[Supplied data]
——————————
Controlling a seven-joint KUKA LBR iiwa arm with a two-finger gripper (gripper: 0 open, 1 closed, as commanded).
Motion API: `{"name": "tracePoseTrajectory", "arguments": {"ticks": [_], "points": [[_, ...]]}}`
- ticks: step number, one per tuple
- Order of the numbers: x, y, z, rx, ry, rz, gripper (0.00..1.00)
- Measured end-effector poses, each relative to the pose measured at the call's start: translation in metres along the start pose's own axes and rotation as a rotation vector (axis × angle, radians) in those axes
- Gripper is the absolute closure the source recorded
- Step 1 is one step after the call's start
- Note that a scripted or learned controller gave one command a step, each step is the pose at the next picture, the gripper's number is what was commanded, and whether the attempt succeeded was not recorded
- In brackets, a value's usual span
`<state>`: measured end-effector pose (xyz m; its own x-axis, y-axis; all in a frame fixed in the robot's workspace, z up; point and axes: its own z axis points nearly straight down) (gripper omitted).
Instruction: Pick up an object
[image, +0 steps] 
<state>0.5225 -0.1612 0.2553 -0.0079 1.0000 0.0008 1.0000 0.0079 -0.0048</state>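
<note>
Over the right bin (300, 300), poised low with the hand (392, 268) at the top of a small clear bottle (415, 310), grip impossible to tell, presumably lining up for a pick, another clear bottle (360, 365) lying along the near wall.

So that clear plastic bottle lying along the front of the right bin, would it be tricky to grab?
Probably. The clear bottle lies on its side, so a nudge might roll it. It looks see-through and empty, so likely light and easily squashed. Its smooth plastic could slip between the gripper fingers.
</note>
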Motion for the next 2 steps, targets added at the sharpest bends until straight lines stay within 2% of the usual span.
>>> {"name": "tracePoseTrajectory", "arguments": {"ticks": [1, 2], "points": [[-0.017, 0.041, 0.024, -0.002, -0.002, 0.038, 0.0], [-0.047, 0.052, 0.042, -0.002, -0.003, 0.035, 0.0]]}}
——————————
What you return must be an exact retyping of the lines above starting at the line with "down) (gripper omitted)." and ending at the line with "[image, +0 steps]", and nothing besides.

`<state>`: measured end-effector pose (xyz m; its own x-axis, y-axis; all in a frame fixed in the robot's workspace, z up; point and axes: its own z axis points nearly straight down) (gripper omitted).
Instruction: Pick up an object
[image, +0 steps] 

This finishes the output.